Everyone loves a good upset. They’re the climax of every scrappy underdog story, the culmination of most young people’s sports dreams, and they can be the talk of the town for years on end. Most football fanatics can recall Plaxico Burress’s game winning catch in Super Bowl XLII or Iowa State upsetting Oklahoma State at home in 2011. Being the underdog is such an easy motivator that even the #1 team in the nation will scour the newspapers for the one writer that doesn’t have them predicted to win the national championship and use it as motivation.
When you mix the innate emotion that comes with being the underdog with High School football, you get something completely different. Upsets in College and the NFL are great, but the parity in those leagues make them somewhat expected at times. I love me a good college football upset, but the king of upsets will always be High School football. Here are three good reasons why.

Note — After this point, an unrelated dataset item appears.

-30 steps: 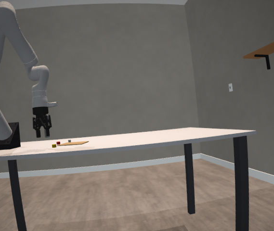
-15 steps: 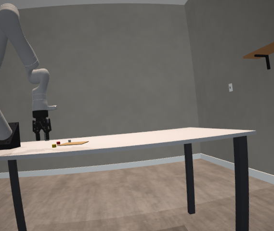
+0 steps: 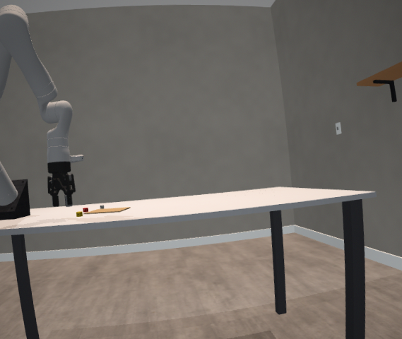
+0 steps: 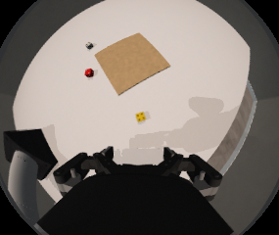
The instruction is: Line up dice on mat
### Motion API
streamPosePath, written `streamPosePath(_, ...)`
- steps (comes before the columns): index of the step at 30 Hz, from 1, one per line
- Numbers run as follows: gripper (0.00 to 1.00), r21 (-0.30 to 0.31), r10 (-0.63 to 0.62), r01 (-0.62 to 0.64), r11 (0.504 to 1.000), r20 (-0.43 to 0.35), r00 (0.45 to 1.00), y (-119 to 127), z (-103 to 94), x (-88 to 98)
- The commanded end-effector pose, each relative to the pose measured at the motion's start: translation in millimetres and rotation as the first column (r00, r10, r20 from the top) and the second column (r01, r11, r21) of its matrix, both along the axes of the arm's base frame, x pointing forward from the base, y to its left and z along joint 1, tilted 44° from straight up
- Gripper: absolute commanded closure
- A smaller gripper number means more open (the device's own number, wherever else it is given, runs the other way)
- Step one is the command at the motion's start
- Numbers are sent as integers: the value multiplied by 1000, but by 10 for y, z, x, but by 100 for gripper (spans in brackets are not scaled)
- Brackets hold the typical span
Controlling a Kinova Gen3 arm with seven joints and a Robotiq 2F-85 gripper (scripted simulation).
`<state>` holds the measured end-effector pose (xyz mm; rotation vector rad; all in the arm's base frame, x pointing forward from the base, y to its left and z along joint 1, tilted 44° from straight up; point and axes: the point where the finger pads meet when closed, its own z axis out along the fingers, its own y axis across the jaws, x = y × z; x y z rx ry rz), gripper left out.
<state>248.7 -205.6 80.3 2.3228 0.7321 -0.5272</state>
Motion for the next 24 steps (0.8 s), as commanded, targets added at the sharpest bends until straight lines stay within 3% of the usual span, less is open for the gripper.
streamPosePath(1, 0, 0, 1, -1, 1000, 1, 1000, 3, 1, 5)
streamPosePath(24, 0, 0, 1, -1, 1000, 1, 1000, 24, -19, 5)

1.There’s often a massive talent disparity between the two teams.
There’s no way around it: there are teams that are more talented than others. Some ridiculously so. Everyone would love to be as stacked with D1 talent as a Cedar Hill or a Desoto, but the bottom line is most teams aren’t. When High School upsets happen, there’s a solid chance that the underdog has maybe one or two players going D1 and the team picked to win will have 6-7, especially in the playoffs. When you get one of these underdog schools playing one of those schools with a full arsenal of talent, the underdog school isn’t just playing for bragging rights, they’re playing for their careers.
Everyone has to quit football someday. That’s a simple fact of life. The emotion and the rage and the unwillingness to go down from a player playing for the right to continue playing is beautiful, especially when he begins showing up the player that will tell us where he’s going to continue his career on national television.
Talented players losing to relatively untalented players is a key element of any upset or underdog story. Nowhere is that talent gap more apparent than in High School. By the same token, the wider the talent gap, the more impressive the upset.
2. High School upsets are the culmination of 7-8 years of work.
If you know anything about football at the High School level, you know that most middle schools and peewee teams run the exact same offense and defense the high school teams run. That way when they get to the varsity level, they already know the plays or the calls in some form or fashion. These kids have grown up in the system and wearing the colors of their team. It’s a source of birthplace or hometown pride doubled by the fact that they’ve spent nearly a decade playing the same teams.
The power teams, the Aledos, the Celinas, and the Cedar Hills are often dominant at those young levels too. If an upset happens during district, there’s a chance that the winning team lost anywhere from five to six times before they finally got the win. The underdog doesn’t just get revenge for two or three years of being beaten like a drum, they get revenge for up to a third of their current lives. For the 16, 17, or 18 year old kid, they’ve sometimes spent seven years hearing about how hard they were going to get beat. It’s a longevity that’s really only matched by the NFL, and even then the NFL has too much parity to truly create the unbeatable titan.
3. The underdogs are fighting for their careers.
Whether the underdog plays the team picked to win in district or in the playoffs, everything is about surviving and advancing.
With the expanded playoff system, there’s a fair amount of teams that make the playoffs every year. More teams getting in means more potential for upsets, and also means more teams playing for their careers. We’ve touched on it a little bit, but there is no fight more fierce when something might be taken away from you forever. This is true in football and in real life, it’s easy to take an L when you know you’ll live to fight another day.
The talent disparity also means that these underdog teams are usually comprised of young men who will never put on a football helmet ever again. If they lose, they’re done. The joy of getting to play the game that they love for one more week is indescribable, it’s like you’re getting away with something that you shouldn’t.
Upsets are part of what make sports fun to watch. Nowhere are they better than at the High School level.